# About this exercise
Copy out the full listing below as it stands, with its pictures left behind.

# Information shown
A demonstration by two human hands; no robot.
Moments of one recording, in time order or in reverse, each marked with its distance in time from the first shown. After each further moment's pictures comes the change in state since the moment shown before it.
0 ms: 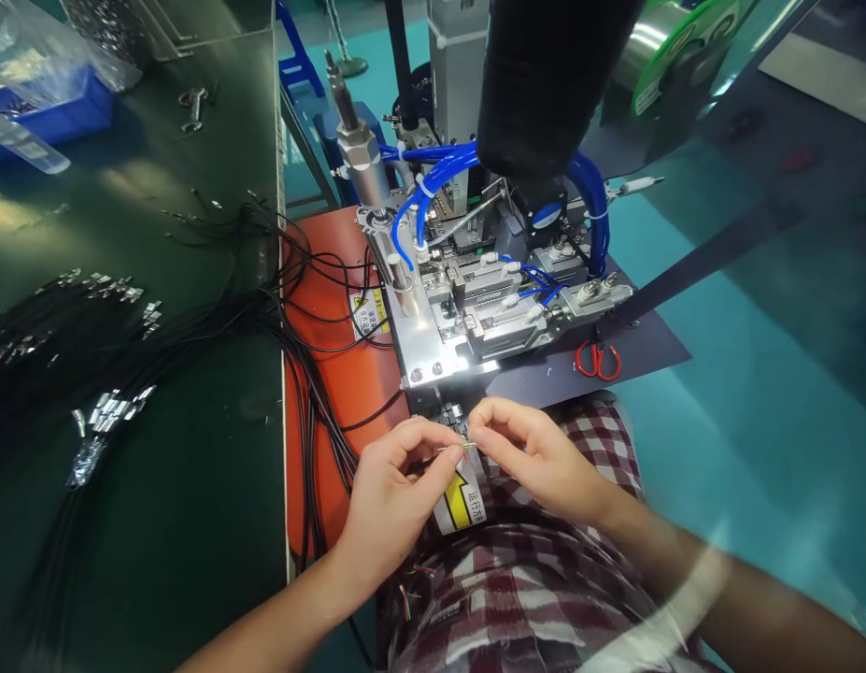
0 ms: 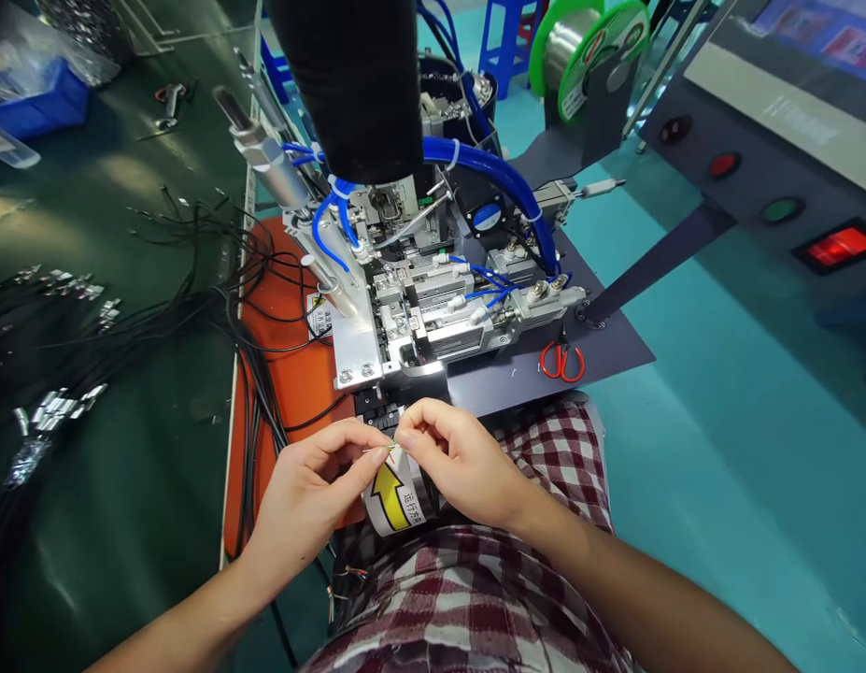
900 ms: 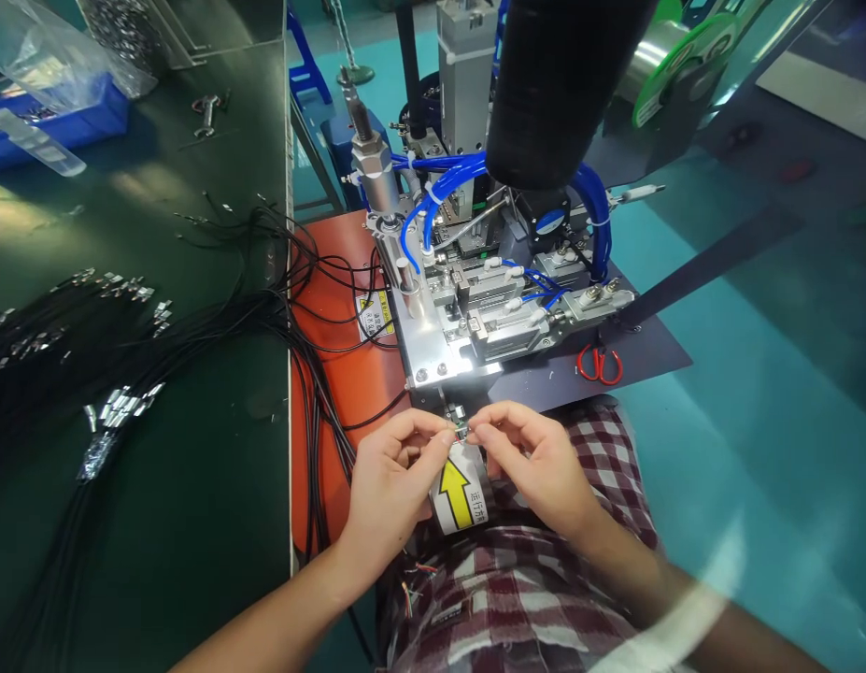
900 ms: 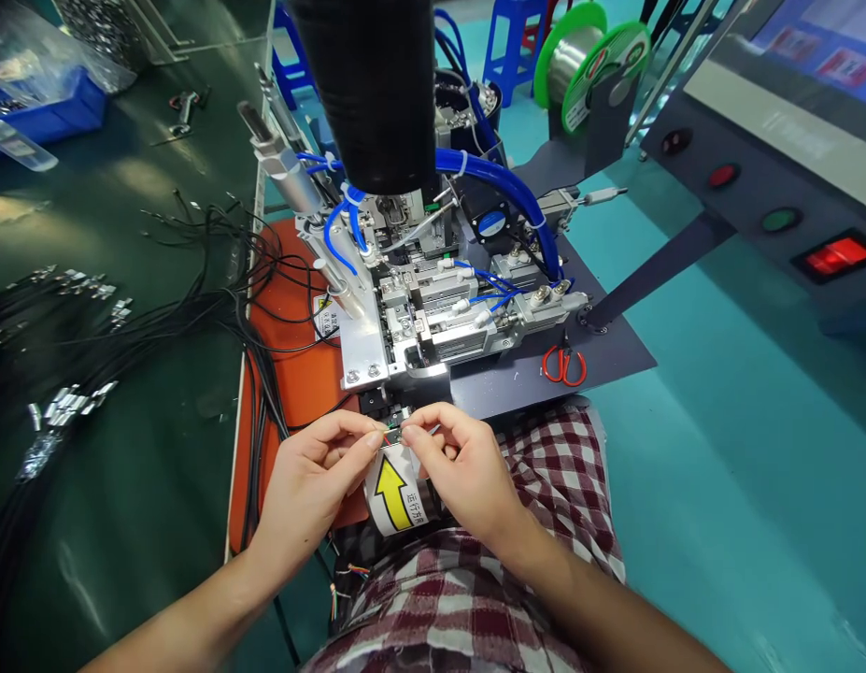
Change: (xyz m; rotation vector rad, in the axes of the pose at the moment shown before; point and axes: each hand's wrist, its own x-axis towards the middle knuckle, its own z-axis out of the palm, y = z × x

# Your solution
A demonstration by two human hands; no robot.
Moments of one recording, in time order or in reverse, each marked with its distance in time from the first shown. After each further moment's pictures comes the change in state since the moment shown before it.
0 ms: 
0 ms: 
900 ms: 
900 ms: 
Change: (xyz m; rotation vector rad, in the axes of the pose at the moment shown before; point and axes: each hand's wrist, its own x-axis towards the middle knuckle, its own z-axis out of the palm, y = z × x

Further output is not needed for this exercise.